Print out each entry without alteration, and keep the pictures out.

= = = = = = =

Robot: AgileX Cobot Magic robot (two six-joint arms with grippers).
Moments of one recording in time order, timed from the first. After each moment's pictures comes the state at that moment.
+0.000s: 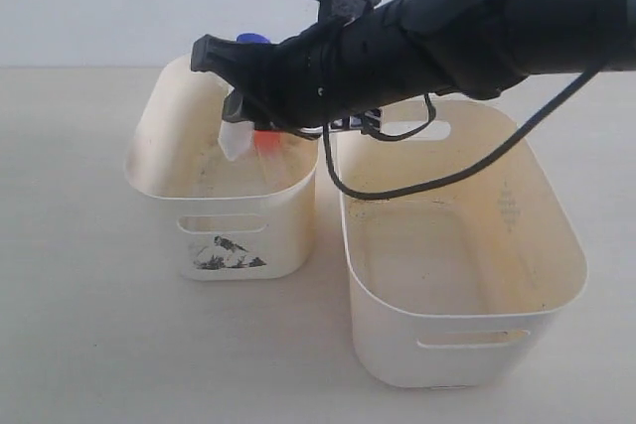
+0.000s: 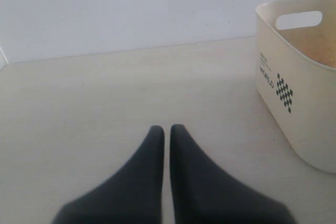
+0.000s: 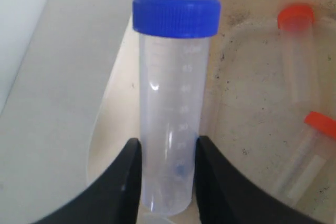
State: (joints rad) left arm -0.02 0.01 0.00 0.13 0.28 -0.02; right arm 0.59 1.73 -1.18 0.95 0.27 -0.27
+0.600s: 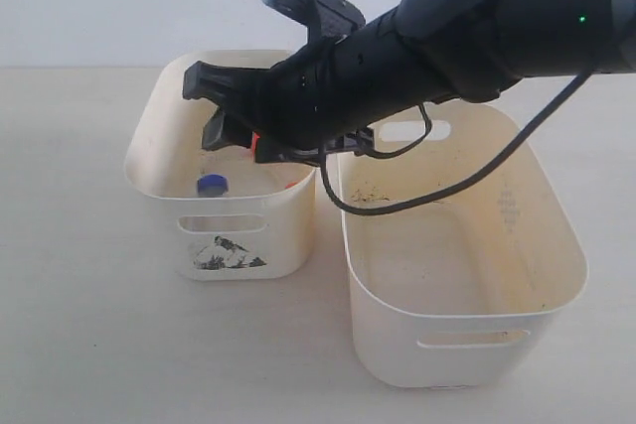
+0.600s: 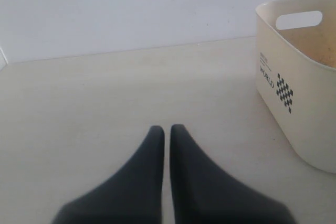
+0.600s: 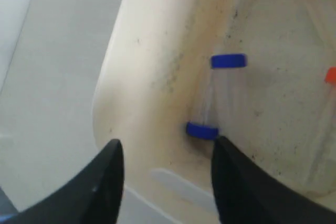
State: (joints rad) left arm -0.02 0.01 0.00 0.13 0.28 -0.02; right arm 0.59 1.74 -1.18 0.95 0.40 -0.28
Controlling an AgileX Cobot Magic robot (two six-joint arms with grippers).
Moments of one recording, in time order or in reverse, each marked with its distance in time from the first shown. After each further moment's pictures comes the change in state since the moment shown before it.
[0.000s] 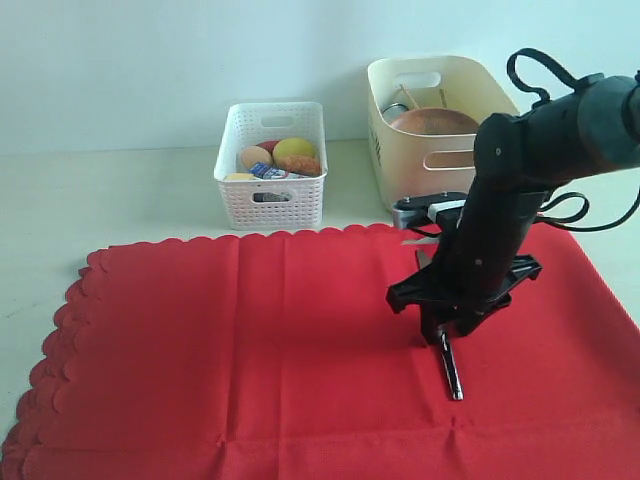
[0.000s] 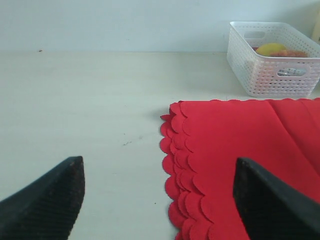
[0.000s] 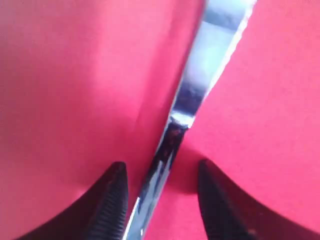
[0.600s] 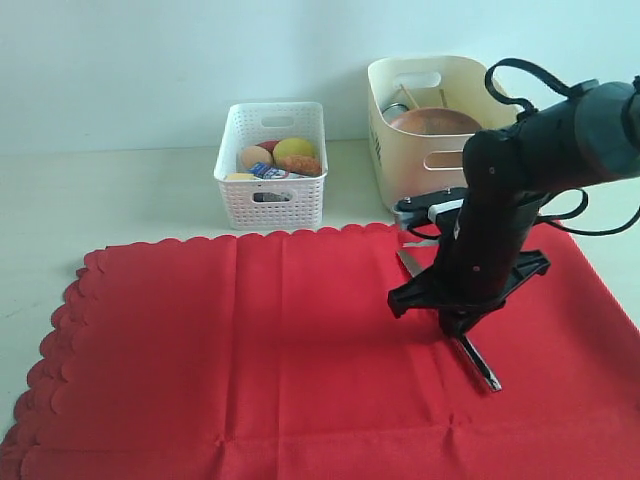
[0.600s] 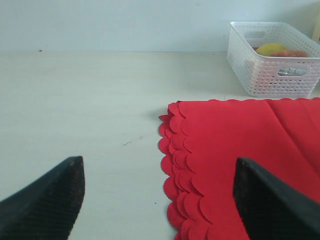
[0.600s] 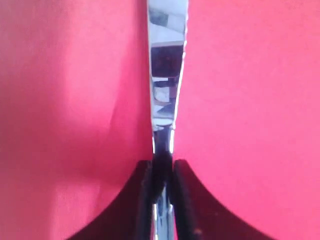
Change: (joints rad) left arm 0.000 0.000 0.000 0.000 0.000 0.000; right arm 0.043 -0.056 0.047 -0.184 -0.061 0.211
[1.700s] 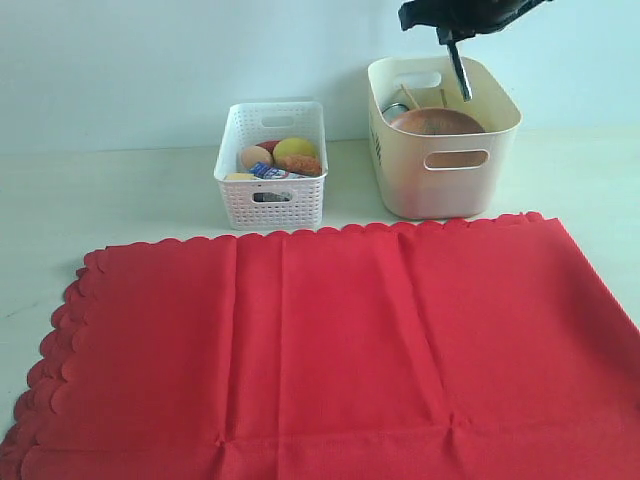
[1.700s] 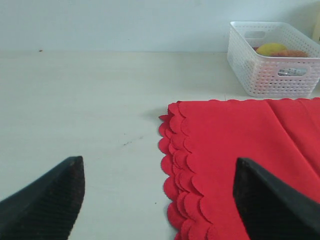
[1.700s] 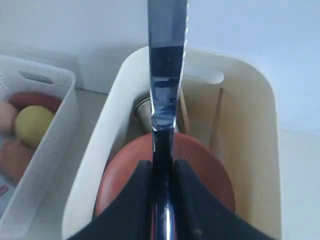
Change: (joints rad) left arm 0.000 0.000 0.000 0.000 0.000 0.000; right arm -0.172 0.106 -0.788 -0.036 -0.070 -0.123
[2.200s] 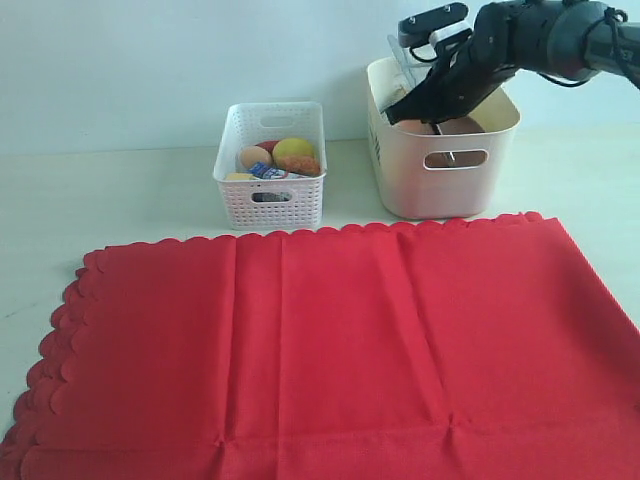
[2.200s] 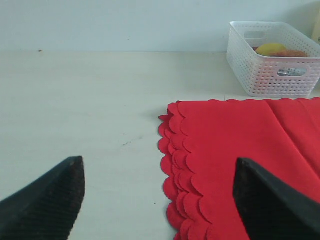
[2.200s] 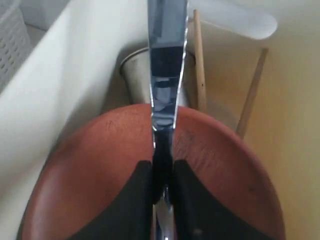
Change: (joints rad) left arm 0.000 0.000 0.000 0.000 0.000 0.000; right arm -0.021 0.274 -0.070 0.004 -0.109 -0.152
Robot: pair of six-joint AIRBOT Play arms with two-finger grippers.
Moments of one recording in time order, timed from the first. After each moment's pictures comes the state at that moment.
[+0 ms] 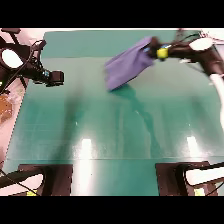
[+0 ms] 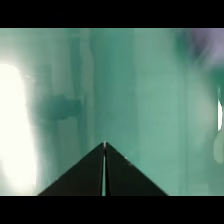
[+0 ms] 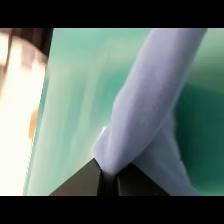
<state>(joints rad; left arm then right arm) -0.09 -1.28 1.36 1.28 -1.17 -1.56 -0.02 -1.56 1.61 -0.59 0.86 1.44</state>
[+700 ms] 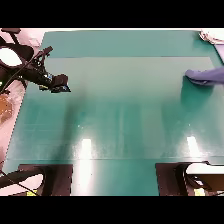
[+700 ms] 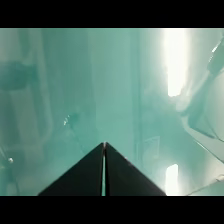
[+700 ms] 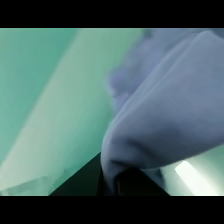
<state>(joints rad) -0.09 -1.28 1.36 1.10 -1.34 -1.57 -0.81 -1.48 1.61 -0.93 1.21 1.74</state>
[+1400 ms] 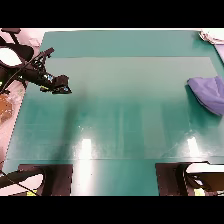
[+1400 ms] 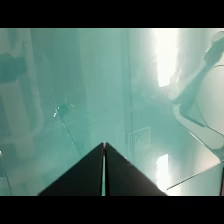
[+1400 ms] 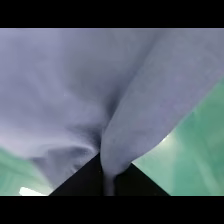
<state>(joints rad) -0.09 -1.28 1.36 1.07 -1.37 -1.57 -0.84 -1.51 1.51 -1.46 1.53 1.97</state>
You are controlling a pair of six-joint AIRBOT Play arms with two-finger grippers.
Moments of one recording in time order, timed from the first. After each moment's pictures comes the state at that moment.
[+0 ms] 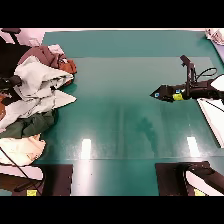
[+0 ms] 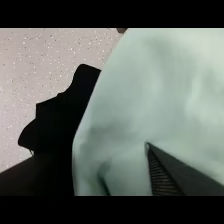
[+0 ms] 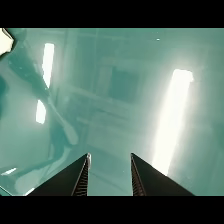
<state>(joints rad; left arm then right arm) 0.49 -1.60 1.34 1.37 -0.57 -1.43 0.03 -1.02 0.96 -0.86 1.12 1.41</state>
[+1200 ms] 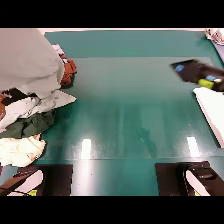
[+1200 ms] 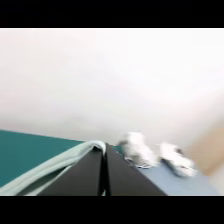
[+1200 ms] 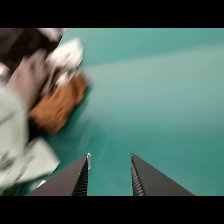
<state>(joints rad) 0.18 -1.04 1.70 0.37 -0.80 -1.30 -0.01 -0.66 0.98 -0.83 0.80 1.41</state>
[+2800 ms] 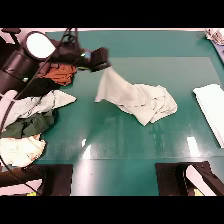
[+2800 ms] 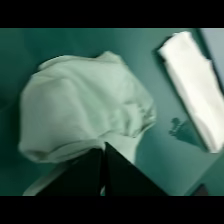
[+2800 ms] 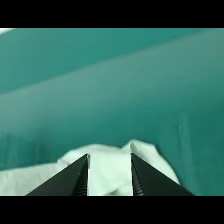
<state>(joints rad) -0.45 -1.35 1.61 1.11 -1.03 -1.80 -0.46 -0.88 1.31 -0.98 1.18 1.48</state>
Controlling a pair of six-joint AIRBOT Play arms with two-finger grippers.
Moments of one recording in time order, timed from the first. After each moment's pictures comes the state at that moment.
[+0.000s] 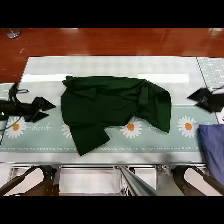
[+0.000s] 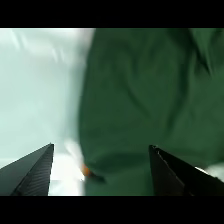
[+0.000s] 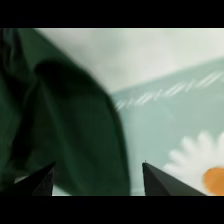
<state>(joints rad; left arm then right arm) 0.44 -1.14 0.70 0.84 -1.18 -1.33 -0.52 -1.07 0.86 -0.99 1.21 1.33</state>
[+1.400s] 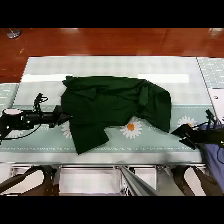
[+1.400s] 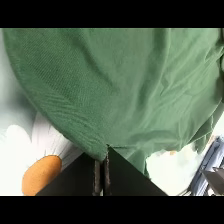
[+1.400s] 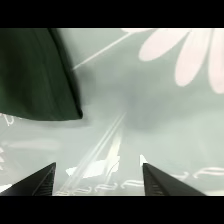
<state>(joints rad) 0.27 -1.22 0.50 0.52 -1.03 -1.11 -0.55 -0.81 0.39 -1.10 1.25 1.46</state>
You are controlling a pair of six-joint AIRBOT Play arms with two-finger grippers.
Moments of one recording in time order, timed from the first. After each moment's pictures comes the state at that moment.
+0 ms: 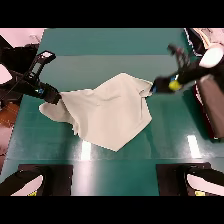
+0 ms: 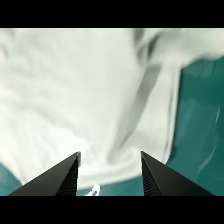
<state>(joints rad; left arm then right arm) -0.13 -1.07 1.18 1.30 -1.27 -1.15 0.15 -1.26 1.23 -1.13 1.35 1.56</state>
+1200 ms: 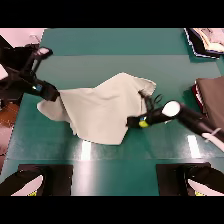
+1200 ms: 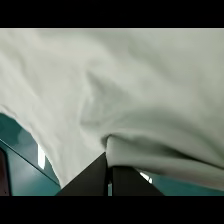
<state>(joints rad) -0.13 -1.06 1.27 1.30 -1.31 -1.20 0.47 -1.13 0.81 -0.86 0.90 1.61</state>
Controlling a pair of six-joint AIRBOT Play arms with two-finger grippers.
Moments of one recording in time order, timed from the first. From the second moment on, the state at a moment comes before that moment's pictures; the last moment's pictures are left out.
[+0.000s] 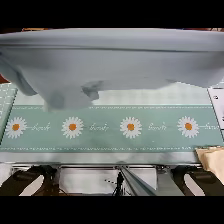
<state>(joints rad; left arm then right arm) -0.13 -0.94 1.94 1.29 -1.75 -1.40 0.01 -0.76 1.62 -1.66 1.41 1.39</state>
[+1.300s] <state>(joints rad) -0.13 -0.61 1.45 1.21 -1.84 -1.66 0.01 -0.77 1.48 -1.49 1.85 1.54</state>
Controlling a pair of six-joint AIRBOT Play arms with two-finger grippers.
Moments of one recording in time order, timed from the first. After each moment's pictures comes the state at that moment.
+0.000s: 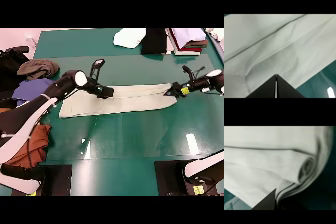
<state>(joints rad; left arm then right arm) -0.55 -1.65 1.43 1.14 -0.83 -1.60 -0.35 -1.76 1.36 -0.81 1.38 1.05</state>
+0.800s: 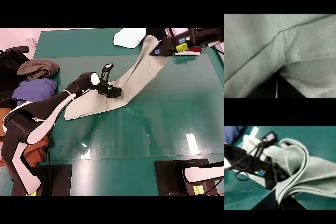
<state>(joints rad) -0.57 -1.91 1.65 1.09 -0.81 -1.60 0.02 -1.53 1.88 -0.80 1.47 1.25</state>
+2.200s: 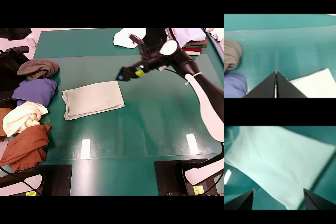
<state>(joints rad) -0.07 -1.31 1.86 1.40 -1.14 -1.59 0.21 -1.69 1.59 -0.79 1.22 1.16</state>
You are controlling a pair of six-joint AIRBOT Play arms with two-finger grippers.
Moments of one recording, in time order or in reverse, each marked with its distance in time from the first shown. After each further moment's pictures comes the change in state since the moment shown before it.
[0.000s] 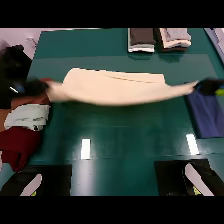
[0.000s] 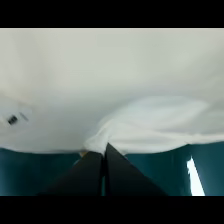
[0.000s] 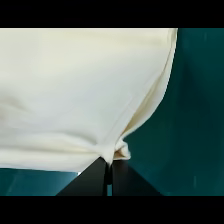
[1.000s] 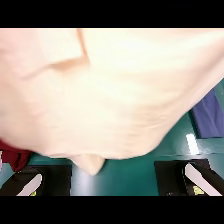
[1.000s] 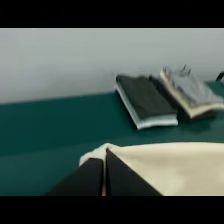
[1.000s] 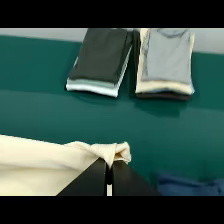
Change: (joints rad) left arm -0.002 -0.145 0.620 0.122 -0.058 -0.048; right arm -0.001 -0.167 0.740 -0.138 0.149 0.125
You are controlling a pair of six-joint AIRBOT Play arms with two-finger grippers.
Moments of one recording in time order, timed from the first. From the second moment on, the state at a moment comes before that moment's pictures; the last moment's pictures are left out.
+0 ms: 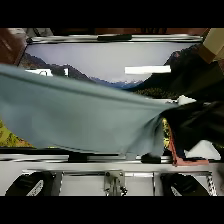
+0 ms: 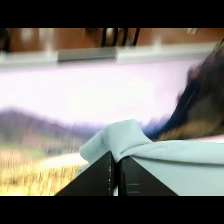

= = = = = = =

__Response to the exercise__:
Robot: AgileX Cobot Magic robot (two six-joint arms with grippers).
Moments of one recording in time order, timed from the first. After each moment's pictures comes the state at that moment.
+0.000s: 
+0.000s: 
+0.000s: 
State: (joints rad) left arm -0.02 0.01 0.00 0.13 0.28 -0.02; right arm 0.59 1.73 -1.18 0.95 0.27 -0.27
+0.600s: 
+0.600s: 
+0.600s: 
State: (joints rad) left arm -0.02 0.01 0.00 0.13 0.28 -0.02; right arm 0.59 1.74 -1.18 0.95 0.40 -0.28
Controlling an AgileX Cobot Magic robot (two six-joint arms with grippers).
Moments of one recording, in time order or in reverse, each marked with its distance in time from the first shown. After each further moment's pictures comes the change in state since the moment shown before it.
[0.000s] 
[0.000s] 
[0.000s] 
[0.600s] 
[0.600s] 
[0.600s] 
Change: (joints rad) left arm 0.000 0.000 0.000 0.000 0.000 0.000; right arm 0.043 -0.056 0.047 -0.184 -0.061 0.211
[1.700s] 
[1.700s] 
[1.700s] 
Change: (joints rad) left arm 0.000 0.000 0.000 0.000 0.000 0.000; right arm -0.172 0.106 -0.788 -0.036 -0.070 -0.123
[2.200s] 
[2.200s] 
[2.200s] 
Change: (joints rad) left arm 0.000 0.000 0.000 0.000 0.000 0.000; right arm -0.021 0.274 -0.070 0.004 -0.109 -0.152
Robot: pair of six-joint AIRBOT Play arms with two-finger grippers.
Moments of one recording in time order, timed from the first. After each moment's pictures comes the state at that moment.
[+0 ms] 
[+0 ms] 
[+0 ms] 
<state>(joints rad; left arm then right arm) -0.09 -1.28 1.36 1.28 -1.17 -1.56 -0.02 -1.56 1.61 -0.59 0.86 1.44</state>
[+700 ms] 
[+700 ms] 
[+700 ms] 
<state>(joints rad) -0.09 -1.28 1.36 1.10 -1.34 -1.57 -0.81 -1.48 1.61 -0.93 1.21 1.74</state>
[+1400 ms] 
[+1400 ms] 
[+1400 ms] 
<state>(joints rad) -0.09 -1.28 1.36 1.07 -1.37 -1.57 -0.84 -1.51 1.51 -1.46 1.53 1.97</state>
You are controlling a pair of six-joint AIRBOT Play arms with two-finger grippers.
Moments of one recording in time order, timed from the first. After each moment's pictures comes the state at that moment.
[+0 ms] 
[+0 ms] 
[+0 ms] 
<state>(joints rad; left arm then right arm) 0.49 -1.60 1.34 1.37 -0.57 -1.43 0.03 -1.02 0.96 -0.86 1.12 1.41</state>
[+1200 ms] 
[+1200 ms] 
[+1200 ms] 
<state>(joints rad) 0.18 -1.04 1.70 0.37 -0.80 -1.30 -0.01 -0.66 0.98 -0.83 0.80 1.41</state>
[+2800 ms] 
[+2800 ms] 
[+2800 ms] 
<state>(joints rad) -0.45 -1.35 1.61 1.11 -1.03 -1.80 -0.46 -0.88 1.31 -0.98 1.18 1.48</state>
Controlling a pair of six-joint AIRBOT Play arms with two-finger grippers.
Moments of one recording in time order, timed from the first. After each moment's pictures comes the state at that moment.
[+0.000s] 
[+0.000s] 
[+0.000s] 
<state>(joints rad; left arm then right arm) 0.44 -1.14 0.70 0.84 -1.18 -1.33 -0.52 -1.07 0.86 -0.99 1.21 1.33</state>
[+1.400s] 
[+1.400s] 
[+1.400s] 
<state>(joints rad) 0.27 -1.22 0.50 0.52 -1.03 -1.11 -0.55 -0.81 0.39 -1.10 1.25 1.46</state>
You are controlling a pair of six-joint AIRBOT Play arms with two-finger grippers.
Moments of one recording in time order, timed from the first. After each moment's pictures comes the state at that moment.
+0 ms: 
+0 ms: 
<state>(joints rad; left arm then right arm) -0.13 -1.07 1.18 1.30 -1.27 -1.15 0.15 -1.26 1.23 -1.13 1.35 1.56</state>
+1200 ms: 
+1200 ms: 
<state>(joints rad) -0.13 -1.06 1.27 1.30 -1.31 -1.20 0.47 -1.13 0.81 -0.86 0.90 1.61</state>
Controlling a pair of six-joint AIRBOT Play arms with two-finger grippers.
Moments of one recording in time order, timed from the first. From the second moment on, the state at a moment comes before that moment's pictures; the last moment's pictures are left out.
[+0.000s] 
<state>(joints rad; left arm then right arm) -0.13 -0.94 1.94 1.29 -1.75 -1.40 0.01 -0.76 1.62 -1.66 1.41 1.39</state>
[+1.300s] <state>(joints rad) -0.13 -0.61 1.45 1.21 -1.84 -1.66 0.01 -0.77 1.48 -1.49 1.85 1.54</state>
Controlling a pair of six-joint AIRBOT Play arms with two-finger grippers.
Moments of one recording in time order, timed from the first. After each moment's pictures comes the state at that moment.
+0.000s: 
<state>(joints rad; left arm then right arm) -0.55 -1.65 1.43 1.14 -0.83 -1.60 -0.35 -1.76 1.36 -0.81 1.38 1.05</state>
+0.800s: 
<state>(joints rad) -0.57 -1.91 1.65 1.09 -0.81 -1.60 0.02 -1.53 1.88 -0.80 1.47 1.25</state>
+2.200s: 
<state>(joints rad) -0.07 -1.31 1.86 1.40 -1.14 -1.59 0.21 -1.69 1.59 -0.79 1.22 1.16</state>
You are controlling a pair of six-joint AIRBOT Play arms with two-finger grippers.
Moments of one recording, in time order or in reverse, each marked with its distance in time from the first shown. After each further moment's pictures comes the change in state since the moment shown before it.
[0.000s] 
[0.000s] 
[0.000s] 
[1.000s] 
[1.000s] 
[1.000s] 
Change: (joints rad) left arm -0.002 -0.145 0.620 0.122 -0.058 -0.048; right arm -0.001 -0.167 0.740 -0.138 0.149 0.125
You are controlling a pair of six-joint AIRBOT Play arms with two-finger grippers.
Moments of one recording in time order, timed from the first. From the second moment on, the state at a moment comes before that moment's pictures; the last moment's pictures are left out.
+0 ms: 
+0 ms: 

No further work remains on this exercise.